# Differential Equations - Logistic Model

1. Mar 8, 2012

### NSOutWest

I have the equation dP/dt = kP(1 - P/A). It is supposed to describe a logistical situatuon involving the carrying capacity of the system.

k is a constant, and A is the carrying capacity of the system. t is time and P is population as a function of time. P(0) = P0. I solved c (the integration constant) to be:

c = -ln|(P0)/(A - P0)|

I'm trying to solve the equation in terms of t.

In my calculus book, a similar equation is given with an explanation.

dP/dt = 0.1P(1 - P/300)

With an initial condition of P(0) = 50, c is found to be ln(1/5). A = 300 and k = 0.1.

I follow along well up to this point.

After solving for c, the book lists the rearranged equation as:

P(t) = 300/(1 + 5e-0.1t)

I don't understand how they went from one equation to the other, the closest I could come with the general equation was:

P(t) = (Aekt + Q)/(1 + ekt) where Q = (P0)/(A - P0)

Which would coincide with an equation of:

(300e0.1t + .2)/(1 + e0.1t)

Which, when graphed, is not equivalent to the equation given by the book.

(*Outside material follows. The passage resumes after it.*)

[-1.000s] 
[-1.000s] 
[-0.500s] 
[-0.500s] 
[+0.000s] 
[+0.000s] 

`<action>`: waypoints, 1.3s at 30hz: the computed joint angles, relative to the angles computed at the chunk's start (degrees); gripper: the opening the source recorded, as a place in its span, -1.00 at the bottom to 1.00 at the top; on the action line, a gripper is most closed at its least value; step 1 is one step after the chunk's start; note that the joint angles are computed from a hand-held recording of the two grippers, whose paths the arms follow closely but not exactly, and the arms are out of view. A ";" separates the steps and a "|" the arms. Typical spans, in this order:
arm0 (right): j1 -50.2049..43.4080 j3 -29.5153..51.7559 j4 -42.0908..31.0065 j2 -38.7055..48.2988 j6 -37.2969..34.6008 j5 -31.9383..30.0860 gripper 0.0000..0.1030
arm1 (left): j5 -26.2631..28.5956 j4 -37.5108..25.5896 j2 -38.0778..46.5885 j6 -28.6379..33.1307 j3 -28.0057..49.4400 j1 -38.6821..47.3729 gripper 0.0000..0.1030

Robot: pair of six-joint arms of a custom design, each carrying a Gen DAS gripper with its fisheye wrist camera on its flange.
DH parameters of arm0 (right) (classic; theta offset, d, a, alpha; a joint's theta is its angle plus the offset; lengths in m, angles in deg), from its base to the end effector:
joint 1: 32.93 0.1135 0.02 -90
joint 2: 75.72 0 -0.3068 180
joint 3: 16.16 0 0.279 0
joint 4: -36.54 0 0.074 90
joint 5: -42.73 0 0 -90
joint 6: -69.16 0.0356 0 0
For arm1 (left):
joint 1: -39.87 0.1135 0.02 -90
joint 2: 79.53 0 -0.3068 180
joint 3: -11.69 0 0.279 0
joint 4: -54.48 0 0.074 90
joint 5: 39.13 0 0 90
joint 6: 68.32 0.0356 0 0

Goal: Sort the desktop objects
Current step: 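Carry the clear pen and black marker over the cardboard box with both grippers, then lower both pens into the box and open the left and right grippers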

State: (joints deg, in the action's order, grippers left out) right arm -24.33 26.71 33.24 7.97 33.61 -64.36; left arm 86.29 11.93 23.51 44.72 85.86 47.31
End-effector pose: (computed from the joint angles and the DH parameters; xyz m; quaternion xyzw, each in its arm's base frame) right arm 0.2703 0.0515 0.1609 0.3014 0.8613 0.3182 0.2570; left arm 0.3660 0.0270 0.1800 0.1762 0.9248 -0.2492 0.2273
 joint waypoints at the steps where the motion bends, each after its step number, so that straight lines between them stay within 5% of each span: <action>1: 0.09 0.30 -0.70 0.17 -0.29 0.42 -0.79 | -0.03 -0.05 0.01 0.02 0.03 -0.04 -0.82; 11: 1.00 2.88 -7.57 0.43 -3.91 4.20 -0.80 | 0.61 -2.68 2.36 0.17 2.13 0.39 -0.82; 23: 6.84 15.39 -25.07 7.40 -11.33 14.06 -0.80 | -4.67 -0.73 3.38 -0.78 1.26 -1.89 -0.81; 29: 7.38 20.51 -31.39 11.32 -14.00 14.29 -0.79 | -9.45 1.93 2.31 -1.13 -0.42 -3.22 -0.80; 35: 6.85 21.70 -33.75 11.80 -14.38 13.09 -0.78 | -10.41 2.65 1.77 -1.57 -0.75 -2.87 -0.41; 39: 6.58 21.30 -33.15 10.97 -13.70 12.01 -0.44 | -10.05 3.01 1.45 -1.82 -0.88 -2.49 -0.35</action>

Can anyone go over how to solve the general equation? I think I'm missing some crucial point.

Thank you!

Last edited: Mar 8, 2012
2. Mar 8, 2012

### tjackson3

This equation is separable - meaning that you can get all of the terms involving P on one side (including dP), all of the terms involving t on the other (including dt), and integrate both sides.

So we write the equation as

$$\left(\frac{1}{P} + \frac{1/A}{1-P/A}\right)\ dP = k\ dt$$

Integrate both sides to get ln|P| - ln|1-P/A| = kt + c, take the exponential of both sides, and you'll get your answer

3. Mar 8, 2012

### NSOutWest

That's what I've done. I'm trying to solve for P, and I can't figure out where my method diverges from the book's explanation.

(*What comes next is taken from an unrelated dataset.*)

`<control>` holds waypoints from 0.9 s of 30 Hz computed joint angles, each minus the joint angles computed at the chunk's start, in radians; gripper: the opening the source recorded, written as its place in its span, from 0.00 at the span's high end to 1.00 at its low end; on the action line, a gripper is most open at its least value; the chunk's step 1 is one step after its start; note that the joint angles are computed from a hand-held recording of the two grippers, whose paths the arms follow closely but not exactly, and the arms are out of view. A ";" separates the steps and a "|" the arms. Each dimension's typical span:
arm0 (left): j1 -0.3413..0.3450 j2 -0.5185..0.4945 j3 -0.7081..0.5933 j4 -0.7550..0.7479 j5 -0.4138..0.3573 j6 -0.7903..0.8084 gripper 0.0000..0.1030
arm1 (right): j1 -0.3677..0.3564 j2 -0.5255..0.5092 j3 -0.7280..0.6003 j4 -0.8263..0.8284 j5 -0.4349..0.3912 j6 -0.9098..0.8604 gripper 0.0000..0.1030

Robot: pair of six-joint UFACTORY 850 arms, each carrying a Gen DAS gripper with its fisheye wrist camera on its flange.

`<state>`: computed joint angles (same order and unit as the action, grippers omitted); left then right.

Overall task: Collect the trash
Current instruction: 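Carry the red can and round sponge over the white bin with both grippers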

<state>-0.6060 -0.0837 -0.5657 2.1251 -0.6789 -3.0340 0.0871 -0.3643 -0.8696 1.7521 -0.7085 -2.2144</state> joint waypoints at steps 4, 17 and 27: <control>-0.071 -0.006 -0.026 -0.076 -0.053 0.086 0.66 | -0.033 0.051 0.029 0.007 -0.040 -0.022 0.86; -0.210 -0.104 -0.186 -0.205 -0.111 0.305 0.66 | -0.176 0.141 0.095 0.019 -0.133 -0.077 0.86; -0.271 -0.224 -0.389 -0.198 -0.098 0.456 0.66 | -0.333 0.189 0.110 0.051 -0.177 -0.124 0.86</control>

I was hoping someone could show me the steps to solving for P, so I can figure out where my error lies.

4. Mar 8, 2012

### tjackson3

Well, exp(ln|P|-ln|1-P/A|) = exp(kt + c)

The right hand side simplifies to exp(kt+c) = exp(kt)*exp(c) = C exp(kt), where C is a constant that we'll determine later.

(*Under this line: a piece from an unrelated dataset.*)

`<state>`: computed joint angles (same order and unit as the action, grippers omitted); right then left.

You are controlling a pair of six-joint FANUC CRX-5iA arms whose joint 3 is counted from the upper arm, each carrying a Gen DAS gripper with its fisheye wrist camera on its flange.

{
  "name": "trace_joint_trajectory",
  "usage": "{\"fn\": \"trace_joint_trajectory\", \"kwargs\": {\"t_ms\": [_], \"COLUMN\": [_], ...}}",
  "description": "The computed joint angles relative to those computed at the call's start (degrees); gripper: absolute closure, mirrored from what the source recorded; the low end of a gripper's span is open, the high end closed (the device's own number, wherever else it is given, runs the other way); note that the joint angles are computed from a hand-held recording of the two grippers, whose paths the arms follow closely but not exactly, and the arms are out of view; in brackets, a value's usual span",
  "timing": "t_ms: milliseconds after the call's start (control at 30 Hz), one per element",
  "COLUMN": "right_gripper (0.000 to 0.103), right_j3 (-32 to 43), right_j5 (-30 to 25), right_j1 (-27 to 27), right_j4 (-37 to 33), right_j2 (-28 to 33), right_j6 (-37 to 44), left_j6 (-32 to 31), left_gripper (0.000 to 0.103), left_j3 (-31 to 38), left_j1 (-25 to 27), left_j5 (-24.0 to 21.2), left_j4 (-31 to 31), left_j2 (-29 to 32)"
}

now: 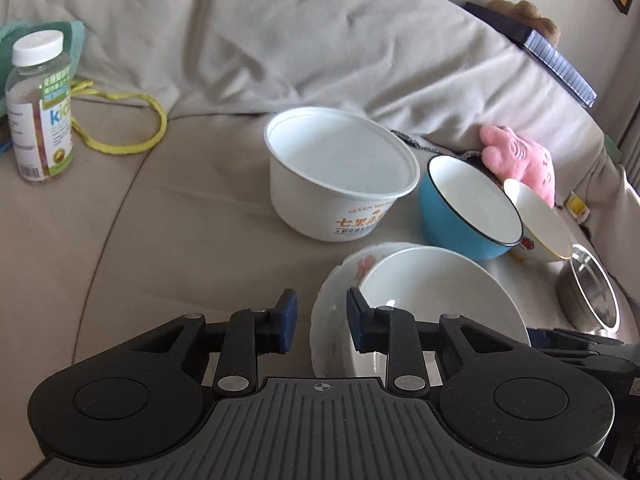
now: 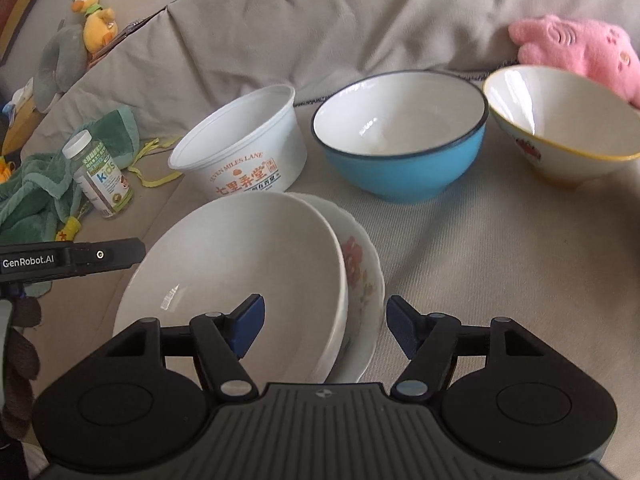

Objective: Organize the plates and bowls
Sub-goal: 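Lift the white bowl with both grippers and lower it onto the floral plate, then open both grippers and withdraw from the stacked bowl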

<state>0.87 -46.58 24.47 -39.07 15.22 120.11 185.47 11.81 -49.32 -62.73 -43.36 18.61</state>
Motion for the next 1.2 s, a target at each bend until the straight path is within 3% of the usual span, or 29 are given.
{"fn": "trace_joint_trajectory", "kwargs": {"t_ms": [133, 167, 233, 300, 400, 500, 533, 567, 733, 867, 1200], "right_gripper": [0.035, 0.035, 0.035, 0.035, 0.035, 0.035, 0.035, 0.035, 0.034, 0.032, 0.038], "right_j3": [-0.34, -0.31, -0.29, -0.29, -0.39, -0.29, -0.23, -0.12, -0.39, -0.93, -0.51], "right_j5": [-0.05, -0.16, -0.32, -0.29, -0.47, -1.15, -1.35, -1.52, -1.33, -0.70, -2.83], "right_j1": [0.34, 0.34, 0.26, 0.41, 0.38, -0.11, -0.19, -0.26, -0.19, 0.09, -1.39], "right_j4": [0.23, 0.22, 0.17, 0.36, 0.27, -0.69, -0.91, -1.02, -1.70, -2.00, -3.24], "right_j2": [0.35, 0.42, 0.51, 0.53, 0.30, 0.24, 0.32, 0.47, 0.45, 0.10, -0.11], "right_j6": [-0.71, -0.83, -0.93, -1.30, -1.05, -0.33, -0.21, -0.20, 0.85, 2.39, 3.38], "left_j6": [0.33, 1.53, 4.96, 5.80, -1.51, -3.65, -3.70, -3.57, -1.49, -0.97, -6.42], "left_gripper": [0.073, 0.073, 0.073, 0.073, 0.073, 0.072, 0.062, 0.059, 0.062, 0.063, 0.064], "left_j3": [-1.98, -3.68, -9.05, -10.51, -5.39, -3.80, -4.22, -5.43, -12.24, -13.32, -8.40], "left_j1": [0.19, 0.45, 1.60, 1.25, 0.40, 1.41, 1.91, 2.65, 6.27, 7.54, 8.78], "left_j5": [2.26, 4.91, 14.79, 18.39, 10.00, 5.96, 6.40, 8.01, 20.99, 24.42, 17.39], "left_j4": [-0.34, -0.28, -0.56, -2.10, 0.32, 3.08, 3.92, 4.90, 9.39, 11.48, 17.56], "left_j2": [-1.25, -2.45, -6.22, -7.45, -3.93, -1.94, -1.86, -2.17, -4.36, -3.68, -0.93]}}
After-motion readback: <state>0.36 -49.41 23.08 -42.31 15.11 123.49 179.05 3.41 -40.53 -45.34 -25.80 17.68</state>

The left hand side simplifies to exp(ln|P|-ln|1-P/A|) = exp(ln|P|) exp(-ln|1-P/A|) = P/(1-P/A)

So P/(1-P/A) =C exp(kt)
P = (A-P) C exp(kt)/A
P = AC exp(kt) - (PC/A)exp(kt)
P + (PC/A) exp(kt) = AC exp(kt)
P(1 + C/A exp(kt)) = AC exp(kt)
P = AC exp(kt)/(1+C/A exp(kt))

Multiplying the numerator and denominator of the RHS by exp(-kt)

P = AC/(exp(-kt) + C/A)